Article Text
Abstract
Introduction and objectives Laboratory evaluation of VHC-facemask add-ons is ideally undertaken simulating conditions of use. We report a study in which VHC-facemask add-on devices for infants and small children use were evaluated using anatomical models.
Methods 2 VHCs with facemask (n=3 devices/group) were evaluated using anatomical models comprised of airway replicas commensurate with that of a 7 month old infant and 4 year old child. Each VHC was prepared to manufacturer instructions, then evaluated by breathing simulator (ASL5000), mimicking a short coordination delay of 2 s followed by age appropriate tidal breathing. The facemask was attached to ADAM-III infant and child anatomical models. The airways were coupled directly to the breathing simulator via a filter below its exit to capture drug particles that would penetrate as far as the carina in a real patient. 5-actuations of fluticasone propionate (50 µg, FP) were delivered at 30 s intervals. FP recovered from various locations in the aerosol pathway was subsequently assayed by HPLC-UV spectrophotometry.

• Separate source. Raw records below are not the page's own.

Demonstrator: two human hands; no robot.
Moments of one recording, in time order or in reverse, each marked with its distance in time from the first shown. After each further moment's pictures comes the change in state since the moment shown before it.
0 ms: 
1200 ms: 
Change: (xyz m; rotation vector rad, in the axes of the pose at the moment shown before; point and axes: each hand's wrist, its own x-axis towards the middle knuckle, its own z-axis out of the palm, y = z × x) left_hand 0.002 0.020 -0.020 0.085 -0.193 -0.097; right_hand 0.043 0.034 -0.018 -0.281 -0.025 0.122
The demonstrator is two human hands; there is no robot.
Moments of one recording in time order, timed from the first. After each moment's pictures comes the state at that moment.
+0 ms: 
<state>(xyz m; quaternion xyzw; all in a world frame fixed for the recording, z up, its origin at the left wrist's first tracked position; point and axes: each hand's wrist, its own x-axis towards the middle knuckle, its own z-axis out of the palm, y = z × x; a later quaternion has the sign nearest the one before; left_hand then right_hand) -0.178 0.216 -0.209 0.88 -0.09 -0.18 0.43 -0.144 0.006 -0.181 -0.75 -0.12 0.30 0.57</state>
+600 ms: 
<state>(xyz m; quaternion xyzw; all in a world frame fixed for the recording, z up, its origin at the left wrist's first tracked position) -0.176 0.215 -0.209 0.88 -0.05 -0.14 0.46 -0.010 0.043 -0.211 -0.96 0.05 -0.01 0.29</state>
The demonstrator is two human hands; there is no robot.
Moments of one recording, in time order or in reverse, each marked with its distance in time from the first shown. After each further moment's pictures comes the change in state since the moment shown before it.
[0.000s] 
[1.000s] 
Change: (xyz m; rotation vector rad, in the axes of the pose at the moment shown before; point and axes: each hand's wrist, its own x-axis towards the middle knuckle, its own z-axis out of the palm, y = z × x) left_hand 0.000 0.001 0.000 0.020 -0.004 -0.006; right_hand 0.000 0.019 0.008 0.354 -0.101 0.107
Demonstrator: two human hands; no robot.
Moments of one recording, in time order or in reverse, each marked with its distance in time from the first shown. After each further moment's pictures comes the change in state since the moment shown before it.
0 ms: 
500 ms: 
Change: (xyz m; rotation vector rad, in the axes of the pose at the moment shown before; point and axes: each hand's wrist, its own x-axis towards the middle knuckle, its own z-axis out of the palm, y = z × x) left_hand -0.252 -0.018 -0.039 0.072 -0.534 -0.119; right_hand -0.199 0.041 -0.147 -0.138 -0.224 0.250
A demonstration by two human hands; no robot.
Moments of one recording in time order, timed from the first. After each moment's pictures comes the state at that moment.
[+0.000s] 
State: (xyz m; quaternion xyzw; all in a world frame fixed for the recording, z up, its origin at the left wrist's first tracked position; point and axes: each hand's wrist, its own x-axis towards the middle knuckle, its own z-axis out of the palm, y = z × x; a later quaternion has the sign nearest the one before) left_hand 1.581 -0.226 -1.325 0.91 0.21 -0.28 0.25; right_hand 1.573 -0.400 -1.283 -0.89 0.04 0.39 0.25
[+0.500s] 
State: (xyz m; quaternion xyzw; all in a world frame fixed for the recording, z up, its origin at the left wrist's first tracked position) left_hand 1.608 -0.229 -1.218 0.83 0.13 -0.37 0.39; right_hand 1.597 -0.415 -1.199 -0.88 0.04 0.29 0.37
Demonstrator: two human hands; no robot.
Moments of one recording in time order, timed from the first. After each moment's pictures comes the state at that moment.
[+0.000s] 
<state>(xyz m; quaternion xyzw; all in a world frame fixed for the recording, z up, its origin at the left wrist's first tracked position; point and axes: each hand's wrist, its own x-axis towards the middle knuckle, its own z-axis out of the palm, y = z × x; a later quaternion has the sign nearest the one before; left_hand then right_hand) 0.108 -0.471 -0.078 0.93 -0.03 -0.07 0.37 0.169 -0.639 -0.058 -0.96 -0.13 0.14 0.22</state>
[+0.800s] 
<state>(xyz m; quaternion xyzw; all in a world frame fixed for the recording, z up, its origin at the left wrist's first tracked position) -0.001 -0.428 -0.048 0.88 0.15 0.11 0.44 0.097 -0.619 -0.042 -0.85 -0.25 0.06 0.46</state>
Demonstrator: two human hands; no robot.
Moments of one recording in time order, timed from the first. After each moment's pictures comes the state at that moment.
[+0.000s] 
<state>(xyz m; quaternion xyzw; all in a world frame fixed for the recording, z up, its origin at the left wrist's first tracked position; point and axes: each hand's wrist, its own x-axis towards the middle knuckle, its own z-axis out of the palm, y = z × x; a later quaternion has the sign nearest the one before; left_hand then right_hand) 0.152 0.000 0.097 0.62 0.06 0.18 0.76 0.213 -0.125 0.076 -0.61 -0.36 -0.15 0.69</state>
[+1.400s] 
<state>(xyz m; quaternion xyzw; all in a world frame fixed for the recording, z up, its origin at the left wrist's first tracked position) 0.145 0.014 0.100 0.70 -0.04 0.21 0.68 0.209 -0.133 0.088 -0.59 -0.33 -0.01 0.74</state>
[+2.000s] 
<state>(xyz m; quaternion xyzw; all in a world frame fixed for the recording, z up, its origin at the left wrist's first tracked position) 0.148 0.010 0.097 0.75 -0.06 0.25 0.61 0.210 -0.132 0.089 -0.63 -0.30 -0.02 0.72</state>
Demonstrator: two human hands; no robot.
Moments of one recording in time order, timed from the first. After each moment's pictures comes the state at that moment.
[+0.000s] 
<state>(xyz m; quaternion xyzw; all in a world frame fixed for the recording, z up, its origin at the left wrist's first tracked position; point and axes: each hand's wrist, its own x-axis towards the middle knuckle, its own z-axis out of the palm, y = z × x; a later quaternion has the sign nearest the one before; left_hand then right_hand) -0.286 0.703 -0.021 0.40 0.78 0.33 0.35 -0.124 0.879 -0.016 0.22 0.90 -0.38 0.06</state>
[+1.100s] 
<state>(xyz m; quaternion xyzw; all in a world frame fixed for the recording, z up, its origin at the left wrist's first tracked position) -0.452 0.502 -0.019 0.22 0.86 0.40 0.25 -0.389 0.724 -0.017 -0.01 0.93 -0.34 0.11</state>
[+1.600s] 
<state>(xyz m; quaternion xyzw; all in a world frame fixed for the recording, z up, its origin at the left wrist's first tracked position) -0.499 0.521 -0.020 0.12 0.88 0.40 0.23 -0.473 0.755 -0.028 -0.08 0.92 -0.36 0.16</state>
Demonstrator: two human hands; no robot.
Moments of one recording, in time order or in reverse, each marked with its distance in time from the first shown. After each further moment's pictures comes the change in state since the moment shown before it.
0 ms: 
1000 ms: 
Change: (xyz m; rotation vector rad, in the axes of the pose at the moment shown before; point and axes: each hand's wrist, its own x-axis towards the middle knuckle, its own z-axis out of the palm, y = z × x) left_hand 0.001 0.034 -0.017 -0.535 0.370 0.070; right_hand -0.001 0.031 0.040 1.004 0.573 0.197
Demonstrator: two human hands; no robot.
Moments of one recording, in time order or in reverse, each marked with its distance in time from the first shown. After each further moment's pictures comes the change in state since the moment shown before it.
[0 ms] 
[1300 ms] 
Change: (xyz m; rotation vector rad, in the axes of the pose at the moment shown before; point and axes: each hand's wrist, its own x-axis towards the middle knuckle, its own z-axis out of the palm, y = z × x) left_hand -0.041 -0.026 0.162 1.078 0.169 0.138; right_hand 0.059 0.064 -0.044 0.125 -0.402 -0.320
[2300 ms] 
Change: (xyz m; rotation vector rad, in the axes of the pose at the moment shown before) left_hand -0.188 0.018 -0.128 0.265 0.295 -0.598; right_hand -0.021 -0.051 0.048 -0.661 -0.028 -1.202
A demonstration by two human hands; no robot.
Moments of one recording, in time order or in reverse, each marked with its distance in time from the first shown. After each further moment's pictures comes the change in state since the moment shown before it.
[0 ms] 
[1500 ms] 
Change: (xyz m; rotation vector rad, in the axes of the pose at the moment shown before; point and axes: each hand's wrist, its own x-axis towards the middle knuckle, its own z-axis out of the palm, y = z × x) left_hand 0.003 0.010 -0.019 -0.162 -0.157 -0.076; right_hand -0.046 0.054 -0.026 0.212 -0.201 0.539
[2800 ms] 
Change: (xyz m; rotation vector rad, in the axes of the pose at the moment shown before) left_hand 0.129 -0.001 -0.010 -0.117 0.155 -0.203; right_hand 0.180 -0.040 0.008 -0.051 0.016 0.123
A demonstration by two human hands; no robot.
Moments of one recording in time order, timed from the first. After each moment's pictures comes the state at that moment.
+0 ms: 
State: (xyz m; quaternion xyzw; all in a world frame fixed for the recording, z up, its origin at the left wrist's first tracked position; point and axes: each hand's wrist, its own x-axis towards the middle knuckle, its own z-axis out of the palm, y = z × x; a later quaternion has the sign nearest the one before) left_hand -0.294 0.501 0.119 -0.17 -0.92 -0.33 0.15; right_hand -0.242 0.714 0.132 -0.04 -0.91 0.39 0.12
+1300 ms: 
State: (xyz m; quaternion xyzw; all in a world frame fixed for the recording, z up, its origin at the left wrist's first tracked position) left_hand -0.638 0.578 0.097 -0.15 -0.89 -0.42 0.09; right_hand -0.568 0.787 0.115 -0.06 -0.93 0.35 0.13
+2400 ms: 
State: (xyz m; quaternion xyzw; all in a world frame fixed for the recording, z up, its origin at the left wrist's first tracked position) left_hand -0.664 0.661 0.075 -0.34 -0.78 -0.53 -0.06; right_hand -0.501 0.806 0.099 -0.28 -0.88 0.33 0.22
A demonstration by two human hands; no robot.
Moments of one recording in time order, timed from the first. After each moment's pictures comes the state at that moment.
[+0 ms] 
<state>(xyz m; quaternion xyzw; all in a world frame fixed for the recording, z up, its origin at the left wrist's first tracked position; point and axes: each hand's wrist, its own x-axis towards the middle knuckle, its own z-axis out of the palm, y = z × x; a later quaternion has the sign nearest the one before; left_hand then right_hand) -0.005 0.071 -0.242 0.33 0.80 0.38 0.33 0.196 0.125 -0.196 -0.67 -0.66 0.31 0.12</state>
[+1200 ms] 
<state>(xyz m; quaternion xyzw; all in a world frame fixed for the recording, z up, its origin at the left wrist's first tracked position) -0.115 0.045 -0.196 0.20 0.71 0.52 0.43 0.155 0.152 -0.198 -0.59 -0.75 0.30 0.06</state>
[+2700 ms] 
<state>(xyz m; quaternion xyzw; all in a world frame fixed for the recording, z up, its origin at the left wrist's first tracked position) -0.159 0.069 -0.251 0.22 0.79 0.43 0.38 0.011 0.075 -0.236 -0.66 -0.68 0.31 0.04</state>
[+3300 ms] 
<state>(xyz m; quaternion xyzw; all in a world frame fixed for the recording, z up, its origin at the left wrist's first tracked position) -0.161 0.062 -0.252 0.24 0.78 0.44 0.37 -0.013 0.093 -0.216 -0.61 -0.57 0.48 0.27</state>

Results The distribution of recovered FP from each type of VHC is summarized in table 1.
Conclusions Significantly more FP was delivered to the model ‘carina’ from the AC Plus VHC (p<0.001), the increased mass counterbalanced by decreased retention of medication within the VHC. It is important that clinicians are aware that large differences in delivery efficiency may exist when a facemask is present and some VHCs may fail to deliver any medication in certain cases.